Taylor Hawkins tribute concert review – stars unite to honour the late Foo Fighters drummer

Wembley Stadium, London
An eclectic lineup of musicians makes this a curious bombardment of music – but Dave Grohl, his voice cracking with emotion, is the real star of the show

Eight years ago, Dave Grohl expounded on his famous sense of goodwill and musical fraternity to the Guardian. If the Foo Fighters were playing a festival, he said, he made a point of touring the other artists’ dressing rooms, bottle of whisky in hand. “I don’t give a shit,” he said, “you could be Demi Lovato or the fucking drummer from Pantera, I don’t care – let’s have a drink.”

Clearly, this is an attitude that Grohl shared with the Foo Fighters’ late drummer, Taylor Hawkins. How else to explain the bill at the first of two tribute concerts organised in the wake of his death in March? It swerves wildly, serving up mainstream pop next to tricky prog rock, metal beside Britpop.

Mark Ronson performs a beautifully dreamy acoustic version of Valerie with Grohl’s daughter Violet on vocals. Then comes a video message from Billie Eilish, followed by AC/DC’s Brian Johnson singing Back in Black and Let There Be Rock with Metallica’s Lars Ulrich on drums. The surviving members of Rush perform the knotty instrumental YYZ on a stage that earlier saw Nile Rodgers doing David Bowie’s Let’s Dance with Queens of the Stone Age’s Josh Homme on vocals. Kesha delivers a killer cover of T Rex’s Children of the Revolution – her polite “thank you” at the end is so at odds with the rawness of her performance that it is greeted with a ripple of laughter – and Supergrass barrels through Alright. Hawkins, it seems, loved them all.

Kesha performing at the Taylor Hawkins tribute concert.
Kesha performing at the Taylor Hawkins tribute concert. Photograph: Kevin Mazur/MBC/PA

It’s a curious and curiously entertaining bombardment of music, with Grohl the linking factor. He turns up so often, in so many roles – playing bass with the Pretenders, and with Wolfgang Van Halen and the Darkness’s Justin Hawkins performing Hot for Teacher; providing vocals for a version of the Police’s Next to You with Stewart Copeland on drums – that you wouldn’t be surprised if he appeared behind the counter in one of the food stalls, handing out nachos.

Occasionally it offers an object lesson in how the music tastes and cultural inputs of American alt-rockers differ from those of their British fans. The audience seem cheerfully baffled by the appearance of Hawkins’ all-time favourite band, the James Gang, who have reformed specially for the occasion. The 1960s-70s power trio featured Joe Walsh, who would go on to join the Eagles, but the crowd give every impression of never having heard their proto-metal boogie rock. Augmented by Grohl on drums, their hit Funk #49 sounds fantastic.

Sam Ryder with Brian May of Queen.
Sam Ryder with Brian May of Queen.
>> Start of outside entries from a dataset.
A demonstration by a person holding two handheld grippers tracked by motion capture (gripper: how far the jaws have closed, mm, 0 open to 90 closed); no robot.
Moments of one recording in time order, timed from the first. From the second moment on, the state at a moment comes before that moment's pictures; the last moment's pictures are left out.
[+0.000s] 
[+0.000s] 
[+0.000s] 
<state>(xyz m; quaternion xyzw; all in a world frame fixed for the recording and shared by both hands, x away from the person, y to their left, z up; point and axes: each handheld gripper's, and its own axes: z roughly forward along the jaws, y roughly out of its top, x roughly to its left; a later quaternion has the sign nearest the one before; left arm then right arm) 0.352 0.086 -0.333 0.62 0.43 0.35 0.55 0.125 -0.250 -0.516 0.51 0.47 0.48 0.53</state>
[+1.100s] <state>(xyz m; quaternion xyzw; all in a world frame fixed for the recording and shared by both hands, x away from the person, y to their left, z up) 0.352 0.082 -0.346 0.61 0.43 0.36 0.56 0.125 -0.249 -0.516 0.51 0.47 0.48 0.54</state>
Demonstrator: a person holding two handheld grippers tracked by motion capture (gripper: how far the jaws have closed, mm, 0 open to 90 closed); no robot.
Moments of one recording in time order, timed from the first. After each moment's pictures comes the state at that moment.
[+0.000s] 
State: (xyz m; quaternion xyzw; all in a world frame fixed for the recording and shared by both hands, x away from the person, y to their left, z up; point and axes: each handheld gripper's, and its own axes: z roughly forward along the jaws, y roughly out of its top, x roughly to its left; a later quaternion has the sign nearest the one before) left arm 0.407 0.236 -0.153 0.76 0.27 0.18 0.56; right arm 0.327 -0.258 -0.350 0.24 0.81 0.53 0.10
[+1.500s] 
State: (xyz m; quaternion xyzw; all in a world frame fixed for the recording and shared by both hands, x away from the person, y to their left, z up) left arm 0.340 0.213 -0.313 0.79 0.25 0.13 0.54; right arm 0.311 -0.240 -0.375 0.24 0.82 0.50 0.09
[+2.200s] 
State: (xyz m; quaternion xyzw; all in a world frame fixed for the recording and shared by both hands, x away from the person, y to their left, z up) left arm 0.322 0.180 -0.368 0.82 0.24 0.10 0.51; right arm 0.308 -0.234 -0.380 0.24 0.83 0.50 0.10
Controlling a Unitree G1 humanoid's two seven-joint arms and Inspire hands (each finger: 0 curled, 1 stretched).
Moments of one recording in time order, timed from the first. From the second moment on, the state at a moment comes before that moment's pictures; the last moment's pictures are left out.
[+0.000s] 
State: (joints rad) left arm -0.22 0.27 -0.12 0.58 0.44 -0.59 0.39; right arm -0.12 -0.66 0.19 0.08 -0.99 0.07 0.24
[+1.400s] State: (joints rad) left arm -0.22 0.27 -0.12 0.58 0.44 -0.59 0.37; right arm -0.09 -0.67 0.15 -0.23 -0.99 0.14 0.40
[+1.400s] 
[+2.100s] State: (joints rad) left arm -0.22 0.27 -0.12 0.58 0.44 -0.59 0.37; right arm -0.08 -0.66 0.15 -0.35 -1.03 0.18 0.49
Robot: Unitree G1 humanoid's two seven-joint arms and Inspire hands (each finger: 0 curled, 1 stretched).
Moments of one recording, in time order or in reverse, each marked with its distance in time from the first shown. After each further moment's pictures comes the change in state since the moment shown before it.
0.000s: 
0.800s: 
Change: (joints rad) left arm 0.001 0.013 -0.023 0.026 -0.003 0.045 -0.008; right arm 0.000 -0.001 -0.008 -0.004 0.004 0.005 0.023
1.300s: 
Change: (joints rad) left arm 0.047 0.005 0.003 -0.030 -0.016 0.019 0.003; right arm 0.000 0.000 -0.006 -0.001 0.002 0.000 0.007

Photograph: Kevin Mazur/MBC/PA

The audience are on safer ground with the surviving members of Queen, the first band Hawkins saw live. There’s no sign of current vocalist Adam Lambert: instead Eurovision star Sam Ryder – by Grohl’s account a late addition to the bill – delivers such a masterly version of Somebody to Love that you rather imagine Lambert watching at home, frantically scanning the terms of his contract.

It ends with a set by the Foo Fighters themselves, augmented by a succession of special guests: drummers including Blink-182’s Travis Barker, 12-year-old internet sensation Nandi Bushell and Hawkins’ 16-year-old son Shane; Paul McCartney, who duets with Chrissie Hynde on a version of Oh! Darling and rampages his way through Helter Skelter.

But for all the assembled auxiliary star power, it’s hard to take your eyes off Grohl, who seems to be struggling. His voice cracks as he sings the intro to Times Like These and he turns away from the microphone, the crowd filling in for him, before wiping his eyes and collecting himself in time-honoured Dave Grohl style: “Come on,” he bellows, “you motherfuckers.” It’s an emotional shift that keeps occurring during their performance, which swings from overwhelming sadness to catharsis. Certainly, there’s a weird energy to These Days, on which the audience take up the refrain of “it’s alright” before Grohl kicks back in: “It’s easy for you to say it’s alright,” he howls.

He ends the show performing Everlong alone. The crowd sing along and intermittently provide a beat, as people are wont to do at huge stadium gigs, but again, there’s a strange emotional charge to it, as if the audience are urging Grohl along, willing him to get through it, which he does. Then the day’s entire strange cast take the stage together, leaving you in no doubt that Hawkins will be desperately missed.